*Instructions to follow*.
Would you set down the complete data below, exactly as shown?

● ● ● ●

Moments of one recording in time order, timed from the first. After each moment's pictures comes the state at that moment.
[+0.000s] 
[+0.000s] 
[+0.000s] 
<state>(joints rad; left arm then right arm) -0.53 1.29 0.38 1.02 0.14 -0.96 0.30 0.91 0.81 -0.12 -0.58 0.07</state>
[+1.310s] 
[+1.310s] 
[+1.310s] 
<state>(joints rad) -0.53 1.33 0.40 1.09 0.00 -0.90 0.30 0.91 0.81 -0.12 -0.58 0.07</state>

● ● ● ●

*Exercise solution*.
Moments of one recording in time order, timed from the first. After each moment's pictures comes the state at that moment.
[+0.000s] 
[+0.000s] 
[+0.000s] 
<state>(joints rad; left arm then right arm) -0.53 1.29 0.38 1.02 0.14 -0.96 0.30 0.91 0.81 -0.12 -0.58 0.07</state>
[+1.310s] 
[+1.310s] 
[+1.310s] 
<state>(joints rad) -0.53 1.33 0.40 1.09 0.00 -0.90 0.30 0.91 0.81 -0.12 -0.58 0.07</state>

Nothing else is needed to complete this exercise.